Dr Abdalla says the proper routine is brushing the gums and teeth with a soft brush or power brush twice a day for two minutes, flossing once a day and using an alcohol free mouthwash once or twice a day.
“The brush should be soft and small and ideally a power brush, like the Oral-B Triumph Power Brush. They are small, soft and the oscillating-rotating heads are much more efficient in removing sticky, bacteria infected food debris (plaque) in the prescribed two minutes. I find Oral B Power Brushes easier to use than a manual toothbrush too.”
The survey was carried out in conjunction with Oral-B’s most technologically advanced toothbrush - the Oral-B Triumph with Smart Guide. This brush is embedded with microchips which track how consumers are brushing and sends a signal wirelessly to the remote control display which provides while-you-brush real-time feedback.
The December 2011 Perceptive Omnibus surveyed 1,000 New Zealanders online using a nationwide sampling framework, the results were then weighted to Statistics New Zealand census gender, age and location data.
About Dr Hisham Abdalla
Dr Hisham Abdalla is an Auckland based dentist.
Dr Abdalla is an invited Associate Professor at Cagliari University in Sardinia, Italy and an affiliate member of the American Dental Association. He is an internationally respected Speaker, Author and Educator in the fields of Laser dentistry, Minimally Invasive preventative dentistry, High-tech dentistry, CEREC and Cosmetic dentistry. He is the accredited course provider and examiner for The Queensland University Laser Certification program.

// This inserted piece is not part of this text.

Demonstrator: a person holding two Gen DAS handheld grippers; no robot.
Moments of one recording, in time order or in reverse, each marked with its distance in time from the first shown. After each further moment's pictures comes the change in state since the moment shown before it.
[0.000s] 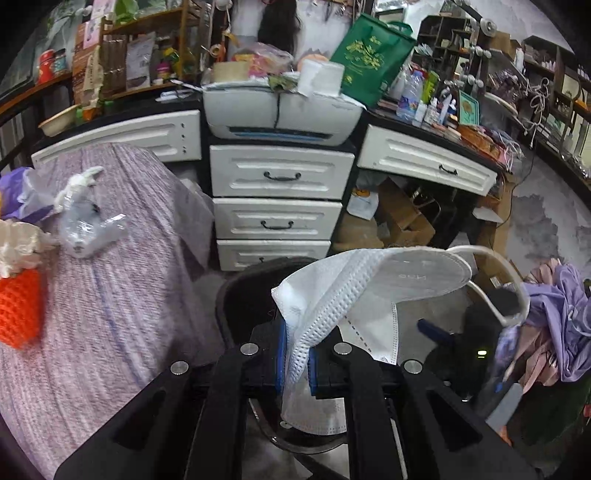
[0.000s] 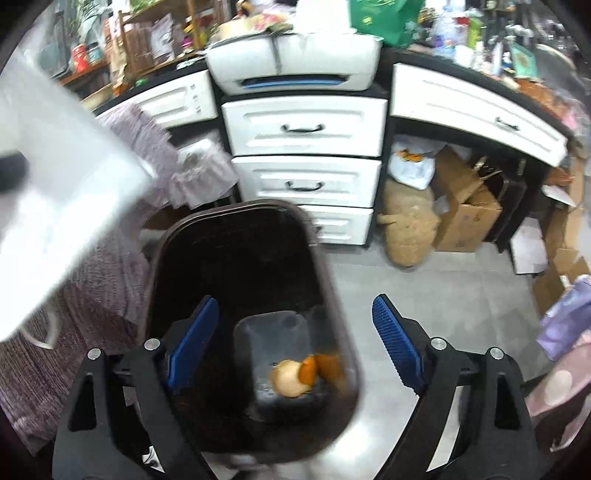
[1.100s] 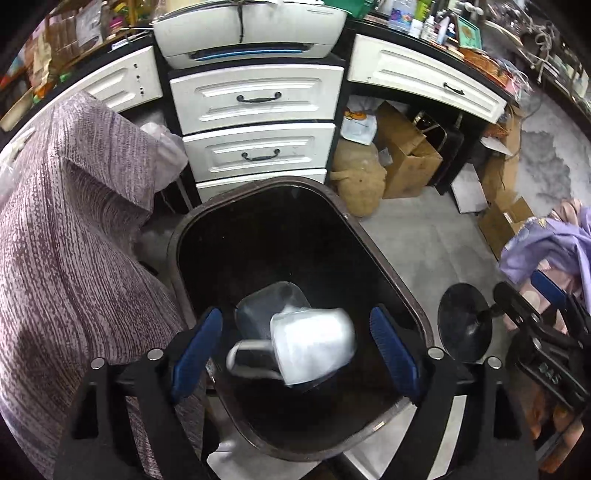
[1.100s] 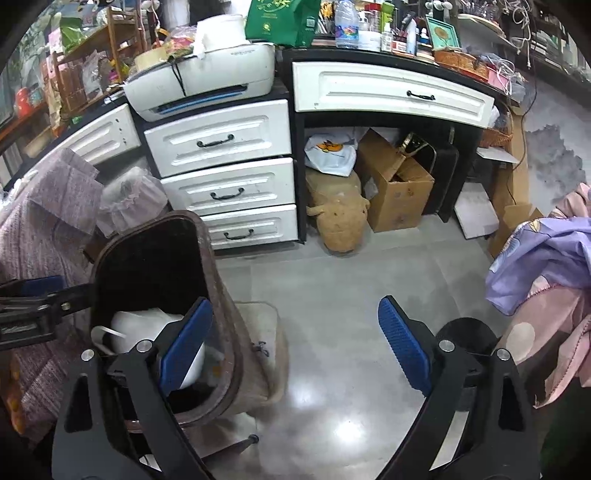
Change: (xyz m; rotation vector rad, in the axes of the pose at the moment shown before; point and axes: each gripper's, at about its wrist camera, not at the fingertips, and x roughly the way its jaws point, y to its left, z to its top) left arm 0.089 -0.016 -0.031 0.102 0.245 0.000; right arm -0.029 -0.081 -0.022 0.175 0.001 -0.161
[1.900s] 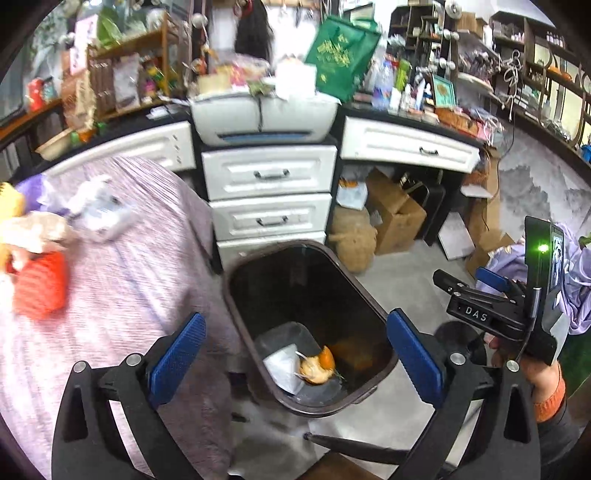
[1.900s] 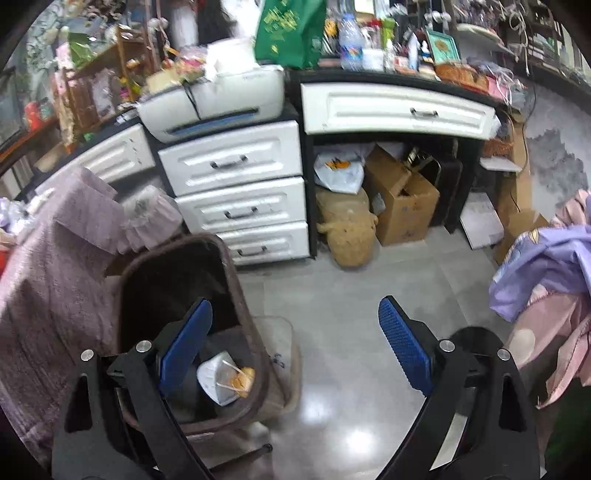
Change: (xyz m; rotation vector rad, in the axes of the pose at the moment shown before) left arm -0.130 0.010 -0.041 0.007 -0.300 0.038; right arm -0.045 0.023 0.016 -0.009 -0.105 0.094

Dr Abdalla is known for his pioneering ideas, strong motivation and passion for research and knowledge. He was nominated by his colleagues at the Auckland Dental Association for NZDA Young Dentist of the Year in 2005. A year later in 2006 he represented New Zealand as a finalist at the Royal Australasian College of Dental Surgeons Young Lecturer of the Year Award. Other honours include a Fellowship and Diplomat status from the World Congress of Minimally Invasive Dentistry. He served as a past Directors Board member of the organisation in the USA.

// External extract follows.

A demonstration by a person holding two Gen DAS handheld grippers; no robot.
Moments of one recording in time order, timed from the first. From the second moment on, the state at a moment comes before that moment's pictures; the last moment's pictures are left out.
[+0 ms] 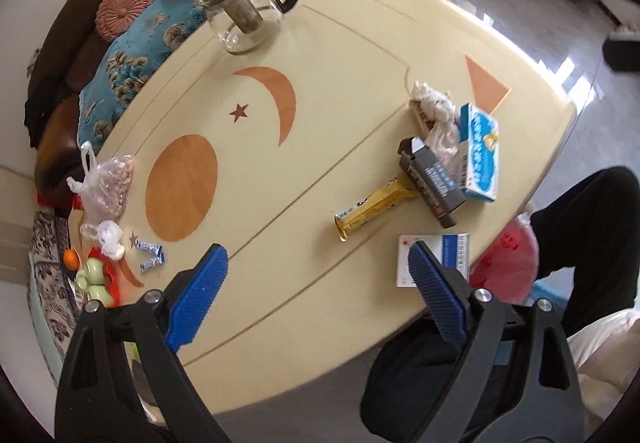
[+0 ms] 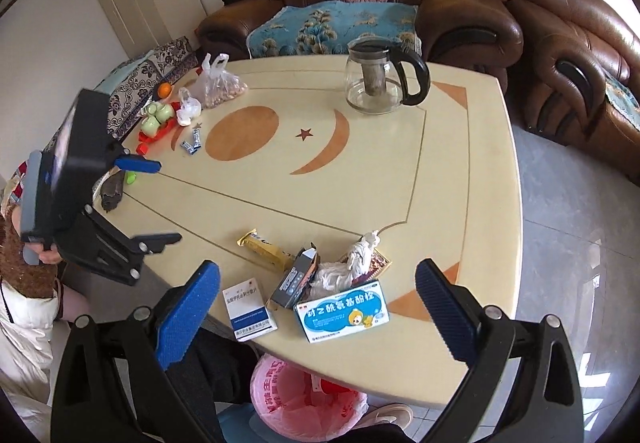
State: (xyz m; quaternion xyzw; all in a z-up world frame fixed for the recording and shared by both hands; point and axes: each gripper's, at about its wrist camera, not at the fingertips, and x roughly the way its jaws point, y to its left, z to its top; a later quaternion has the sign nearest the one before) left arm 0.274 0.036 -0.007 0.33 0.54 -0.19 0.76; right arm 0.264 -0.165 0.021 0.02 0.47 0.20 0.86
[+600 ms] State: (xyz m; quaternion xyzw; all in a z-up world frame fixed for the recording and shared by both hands) left arm 0.293 0.007 -0.079 0.39 0.56 -0.23 0.70; right arm 0.313 -0.148 -0.028 0.01 0.53 0.20 0.82
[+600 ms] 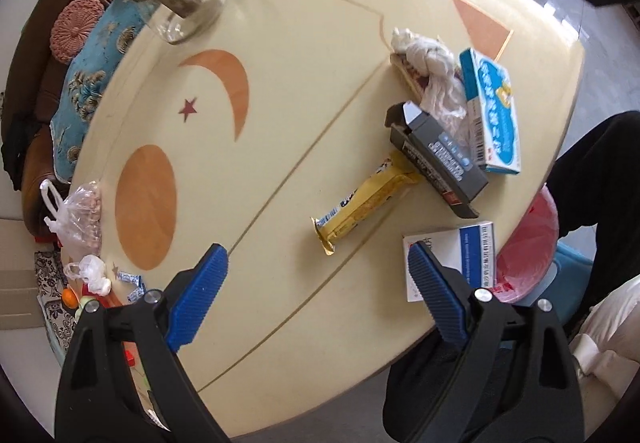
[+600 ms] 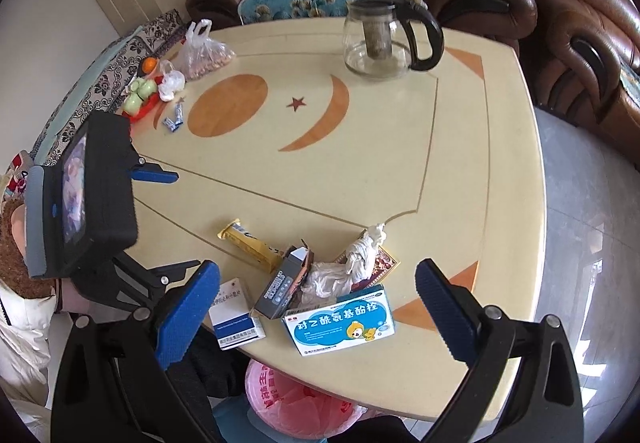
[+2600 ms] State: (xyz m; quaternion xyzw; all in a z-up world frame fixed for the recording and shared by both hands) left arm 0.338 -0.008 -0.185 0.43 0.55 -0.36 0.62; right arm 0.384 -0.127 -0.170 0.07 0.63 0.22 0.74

He is a Founding member of the NZ Academy of Cosmetic Dentistry, founding member and past Vice president of the NZ Institute of Minimal Intervention Dentistry, Fellow of the World Clinical Laser Institute, member of the Auckland and New Zealand Dental Associations.
Dr Abdalla graduated with honours from Charles University in Prague with a Medical University Doctor of Stomatology (dentistry).